Following an internal examination to check the position of the womb, the doctor inserts a speculum. The cervix, the womb and the vagina are washed, and you may or may not be administered a local anasthetic spray. They apply an instrument to hold the cervix open, measure the size of the womb and then insert the IUD. The doctor then checks everything is okay and cuts the strings.
They sound uncomfortable but not particularly painful. (Compared to going through second stage of labour with no epidural because you left it too late asking for one, just saying.)
“There is a huge variation in how much people feel it,” Dr McNamee says. “Generally, for women who haven’t given birth it’s going to be a little more painful.”
For women who’ve had a baby, they usually say the pain is about 4 out of 10, and for women who haven’t they say it’s about a 5 out of 10.
“They’re often very easy to insert after giving birth… [those women] usually don’t feel very much at all.
“We find having someone just talking to you at the end of the bed helps enormously.”
There are risks just like there are with every medical procedure, infection, pregnancy, perforation of the uterus. But all in all, there’s a lot going on that make an IUD a pretty attractive contraceptive option.
Dr McNamee says that for the most part, the women they see for IUDs have heard about them through word of mouth. Their friend got one, and now they want one.
Perhaps my GP was onto something after all. I reckon I might get one. Would you?
Do you have an IUD? If not would you consider getting one?
Top Comments
I had the mirena inserted and I've never had a child. For me, it was not a mere 5/10 o the pain scale. For me, it was a 9/10. But mine was a particularly difficult insertion as apparently my cervix is "stubborn". It took half an hour and I was sweating, crying and almost fainted. Worst pain I've ever experienced and totally put me off childbirth.

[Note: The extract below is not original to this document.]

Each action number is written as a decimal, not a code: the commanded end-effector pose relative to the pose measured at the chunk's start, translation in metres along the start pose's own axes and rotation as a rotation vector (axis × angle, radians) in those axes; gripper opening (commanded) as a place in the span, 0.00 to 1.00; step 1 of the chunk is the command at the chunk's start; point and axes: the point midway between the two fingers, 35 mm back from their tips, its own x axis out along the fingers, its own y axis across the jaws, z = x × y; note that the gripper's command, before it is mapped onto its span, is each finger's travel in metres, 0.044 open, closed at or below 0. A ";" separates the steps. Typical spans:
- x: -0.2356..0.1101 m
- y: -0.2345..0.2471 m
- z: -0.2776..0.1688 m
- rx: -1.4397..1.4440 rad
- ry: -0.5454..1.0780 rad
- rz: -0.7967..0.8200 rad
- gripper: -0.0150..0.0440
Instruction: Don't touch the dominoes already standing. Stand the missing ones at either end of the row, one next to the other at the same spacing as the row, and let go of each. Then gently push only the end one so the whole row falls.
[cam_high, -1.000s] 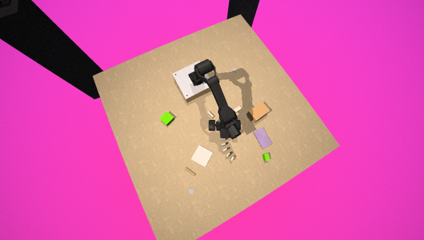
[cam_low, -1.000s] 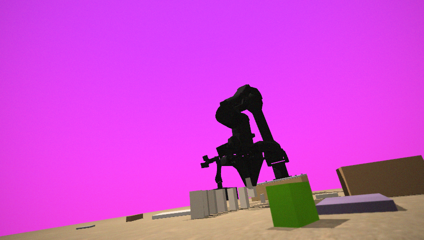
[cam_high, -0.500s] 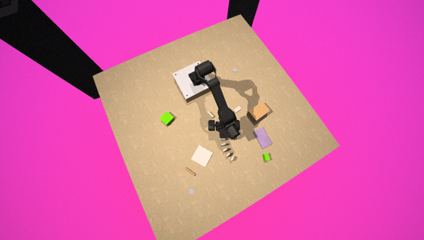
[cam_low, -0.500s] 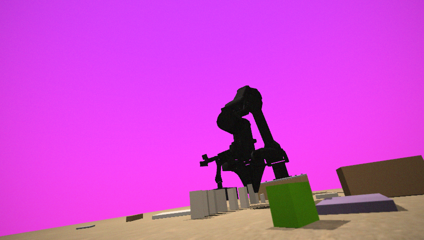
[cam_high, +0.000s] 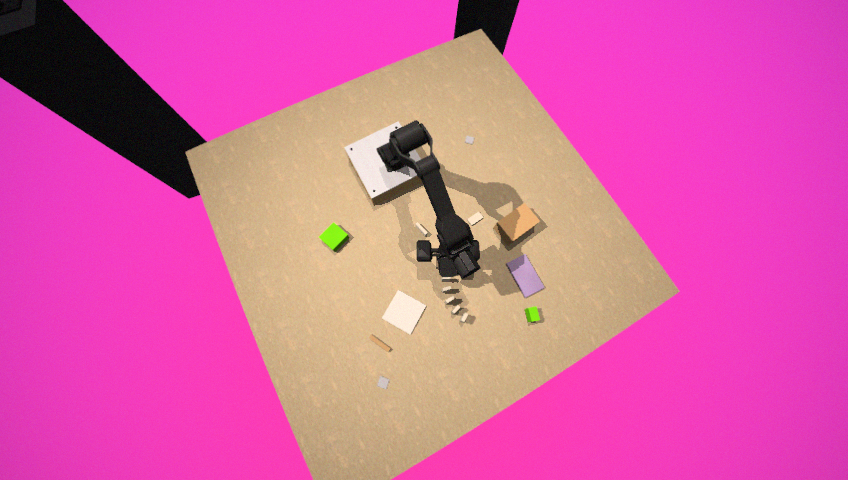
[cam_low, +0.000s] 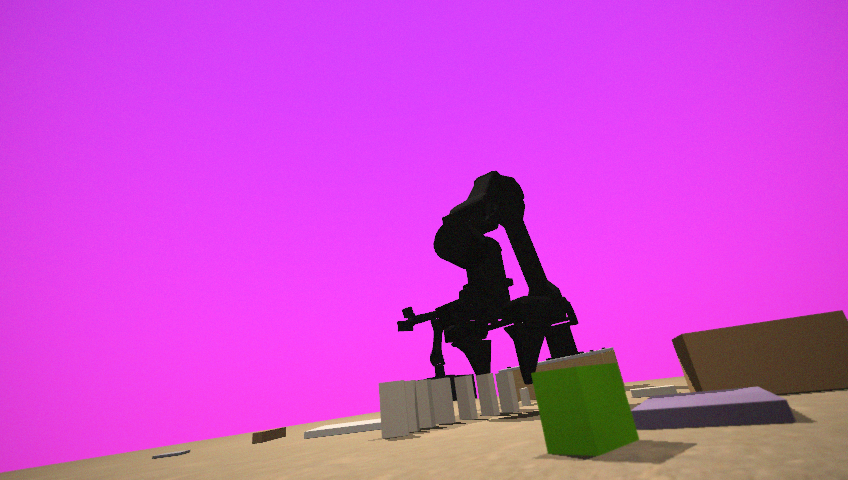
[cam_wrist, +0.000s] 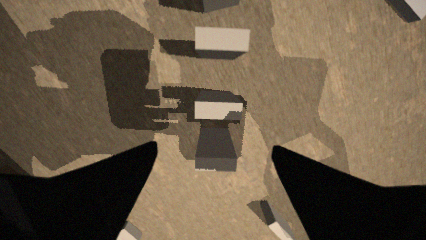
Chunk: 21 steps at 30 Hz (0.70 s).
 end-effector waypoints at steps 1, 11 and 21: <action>-0.010 0.001 0.001 -0.003 0.007 0.002 1.00; -0.129 0.000 0.001 0.000 0.000 0.001 1.00; -0.105 0.038 -0.032 0.290 0.007 0.004 1.00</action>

I had terrible cramps and huge blood loss for a month afterwards. Then it subsided, and while I still have my period after 10 months it's very light (mostly spotting) and lasts up to two weeks with some minor stomach cramps.
The string got lost as it retreated into my uterus and I had to have an abdominal ultrasound to prove the device was still in my uterus and hadn't perforated. I'll need to have a general anaesthetic to remove it in four years (which I am secretly happy about because the thought of removing it conscious was petrifying).
I've had no weight gain, mood changes etc. While the worry-free sex without taking a pill every day is amazing, I have to say, I don't think it's really been worth it for me.
I've also heard other women who've loved theirs and had no complications so don't just listen to me! But be aware it's not smooth-sailing for everyone.
I had Mirena after my second child (approx 9 weeks after) and I haven't had any problems. I previously suffered quite badly from period related cramps but no more and no periods either! The procedure was very straight forward and would recommend finding out more details from someone experienced in this form of contraception (I went to my local sexual health and family planning).